The Tehran Stock Exchange (TSE) has been one of most active bourses in the region. The TSE grew some 30 per cent over 2011 and the market capitalisation is currently about $127bn.
A large initial public offering (IPO) from the local Parsian Oil & Gas Development Company is expected to take place next week. A conservative estimate of the value is $400m, according to analysts if Parsian floats 10 per cent of its shares. Appetite for trading on the TSE is high, but concerns over sanctions are increasing among investors.
“The TSE has a lot a bit of value, after the devaluation of the Iranian Riyal about a month ago,” says Ali Mashayekhi, head of investment research at Iran-based brokerage firm Turquoise Partners.
The exchange rate began to rally as a result, but the TSE lost 3 per cent over the past two weeks due to price correction.
“Looking at it from a long-term view, tensions are rising up, the risks are far higher than six months ago because of the sanctions,” says Mashayekhi.
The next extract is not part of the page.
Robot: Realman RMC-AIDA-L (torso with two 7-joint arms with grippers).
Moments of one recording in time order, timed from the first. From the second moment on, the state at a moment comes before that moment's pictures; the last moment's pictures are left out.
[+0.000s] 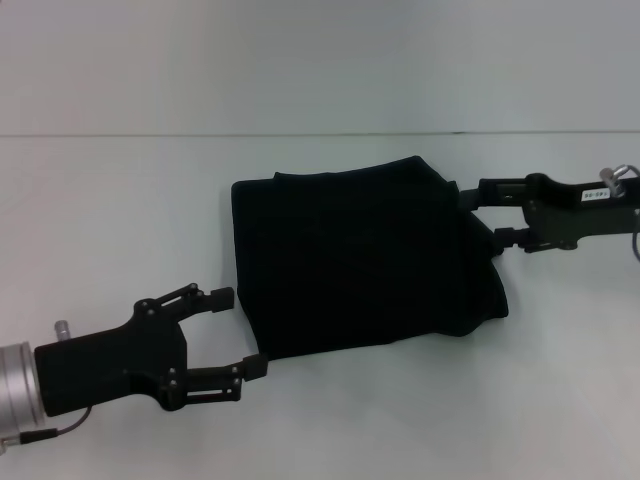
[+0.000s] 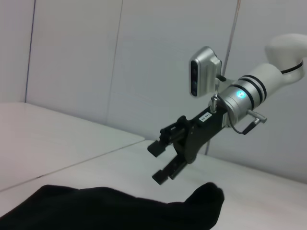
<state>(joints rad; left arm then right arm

Investor sentiment has also been hit in Egypt. The street violence that erupted in Cairo last week leaving 74 dead pushed down the Egyptian Exchange by more than 2 per cent on 2 February. Shockwaves from the violence were felt in the Dubai Financial Market (DFM) General Index, which fell 1.21 per cent , closing at 1,435.96. The EGX lost a further 1 per cent on 6 February as the county’s largest listed investment bank EFG-Hermes dropped 4.5 per cent, the most since 22 November following the travel ban on chief executive officer, Yasser el-Mallawany.
Saudi Arabia’s Tadawul All-Share Index (Tasi) declined for the first time on 6 February after a two-week rise, falling 0.30 per cent to close at 6,738.91 points after market bellwether Saudi Basic Industries Corporation (Sabic) shares fell to SR95.25.
Kingdom Holding Company advanced 2 per cent on 7 February after the firm announced a SR43.8m expansion of subsidiary Kingdom Centre Company. Telecoms operator Etihad Etisalat (Mobily) gained 0.43 per cent after Saudi brokerage firm Riyad Capital raised its price target on its stocks to SR74 from SR12 on the back of expected double-digit revenue growth following successful year-end results.
Sabic, whose shares account for 12 per cent of the Tadawul’s market capitalisation helped the Tasi reach a 22-month high on 8 February, closing at 6,797.09 points after the firm’s stocks closed 0.52 per cent higher at SR95.75.
The Indian Supreme Court’s decision on 2 February to cancel all second-generation licences has impacted Emirates Telecommunications Corporation (Etisalat) whose subsidiary Swan, was involved in the corruption probe. The operator lost 0.32 per cent on 8 February, dragging the Abu Dhabi Securities Exchange (ADX) down 0.15 per cent to close at 2,464.88 points.